横浜市 助産所で産後ケアを開始 育児不安軽減を目的に
横浜市は今月から産後4カ月以内の母子を対象に、育児サポートや母親の心身ケアなどを行う「産後母子ケアモデル事業」を、市内8助産所で開始した。助産師が適切なケアを行うことで育児不安を解消し、児童虐待などの未然防止につなげる取り組みは県内初。
横浜市は、少子化対策として国が進める「少子化危機突破のための緊急対策」に基づく「産後ケア事業」に先駆け、同事業に取り組む。心身ともに不安になりやすい出産後4カ月の母親や専門性の高いケアを必要とする乳児に、妊娠・出産・産後の支援経験が豊富な助産師がきめ細かいサポートを行う。
この事業は市内8カ所の助産所に委託するかたちで実施される。
緑区在住者は、三保町の「みどり助産院」(山田みどり代表)を中心に「産後母子ショートステイ」や「産後母子デイケア」のサービスを受けることができる。乳房ケアや授乳方法、赤ちゃんとの接し方などを助産師から学ぶことが可能。助産師のアドバイスは育児中の生活の仕方や健康管理、赤ちゃんへの沐浴、発育のチェックなど多岐にわたる。
1日利用できる「産後母子ショートステイ」は1日当たり3000円で3食付(1泊2日は6000円)。短時間利用の「産後母子デイケア」は1日2食付で2000円。7日間まで利用でき、育児相談も行うことができる。
対象は「横浜市民である」「家族などから産後の援助が受けられない」「母子ともに医療行為が必要ない」――などにあてはまる母親。緑区在住者は緑区役所こども家庭支援課に申込み。区との面談を経て利用の可否が決まる。

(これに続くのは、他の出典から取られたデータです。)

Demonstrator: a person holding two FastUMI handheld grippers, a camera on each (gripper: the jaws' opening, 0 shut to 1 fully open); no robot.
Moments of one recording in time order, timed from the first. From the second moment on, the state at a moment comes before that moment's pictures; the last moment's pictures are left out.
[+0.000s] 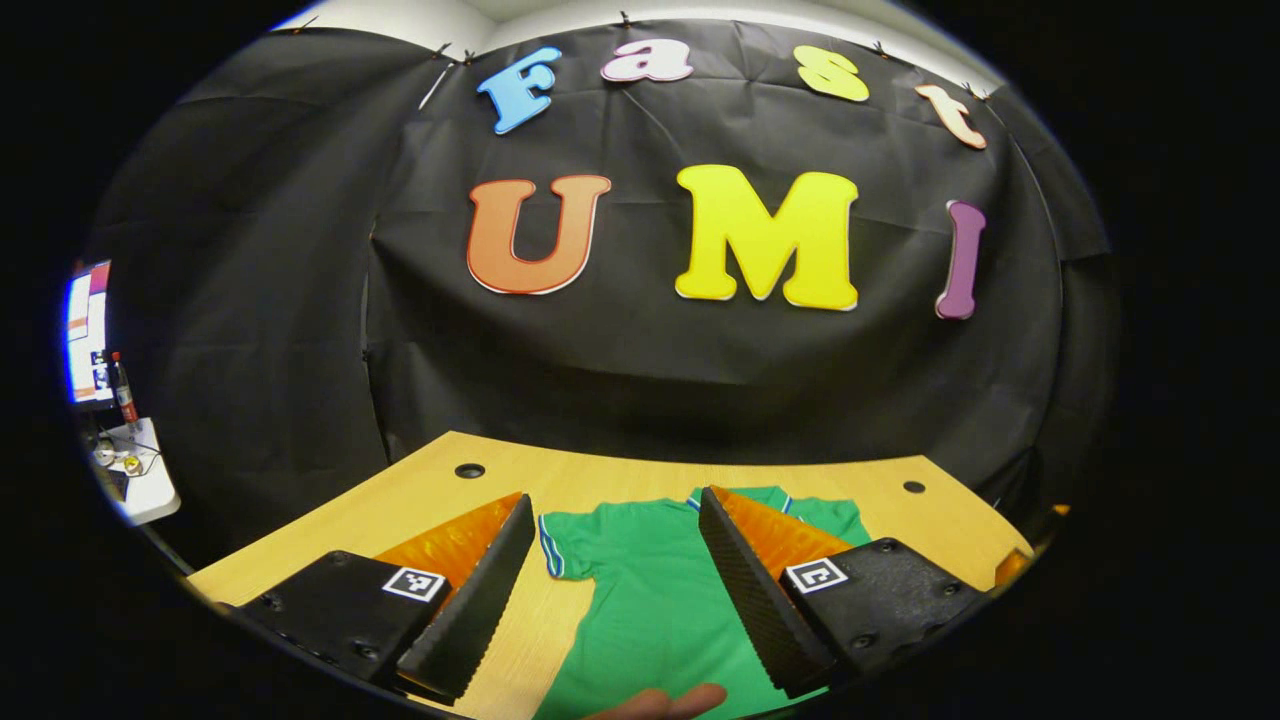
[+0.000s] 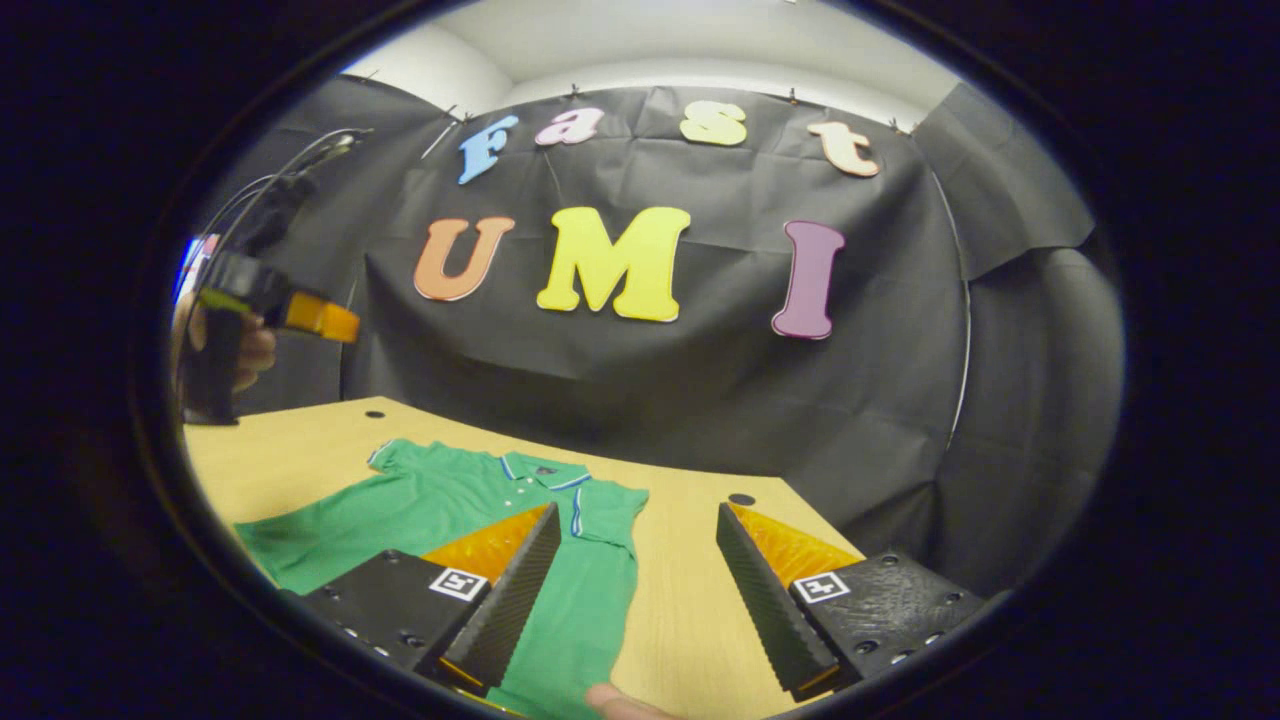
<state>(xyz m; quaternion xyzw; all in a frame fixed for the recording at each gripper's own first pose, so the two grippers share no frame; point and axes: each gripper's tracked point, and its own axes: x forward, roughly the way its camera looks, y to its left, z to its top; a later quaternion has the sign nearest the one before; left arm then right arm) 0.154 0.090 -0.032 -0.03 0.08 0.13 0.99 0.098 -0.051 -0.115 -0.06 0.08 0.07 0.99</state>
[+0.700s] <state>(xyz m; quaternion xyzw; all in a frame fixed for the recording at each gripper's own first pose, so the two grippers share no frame) 0.277 0.213 -0.228 -0.07 0.25 0.17 0.95 0.074 -0.067 -0.107 -0.02 0.06 0.05 1.00</state>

出産後の母子へのケアの必要性について、長津田みなみ台で産婦人科などを診る「みなみレディースクリニック」の森理子院長は「相談できる相手がいないために、育児についてひとりで悩む母親からの相談が増えている。性格的にまじめな方が多く、診察室で泣き出す場合もある。まわりが母子を孤立化させないことが大切。このような取り組みは広く進めていってもらいたい」と話す。
「母子の孤立防げ」地域あげて取り組む
市は「今回の取り組みは来年3月までのモデルケースとして実施する。母子への支援経験が豊富な助産師のケアで、母親に子どもを育てる力をつけてもらいたい。区と助産所が連携を図ることで、地域での子育て支援を強化する狙いもある」としている。
「市から協力を求められたときは『ぜひお手伝いさせてもらいたい』とお伝えしました」。助産師歴が36年目の「みどり助産院」の山田代表は、同事業が「子育ての孤立化」防止につながると期待する。育児に関する相談ができない母親が増えていることを常々感じており、「何かできないか」と考えていたという。「今の時代に合った取組みと思います。利用者の方それぞれに合ったサポートを行っていきたいと思います」と語る。
みどり助産院にはすでに2人が出産後のケアを求め、同事業の活用を申し込んでいるという。
同事業に関する問合せ・申込みは緑区役所こども家庭支援課【電話】045・930・2361。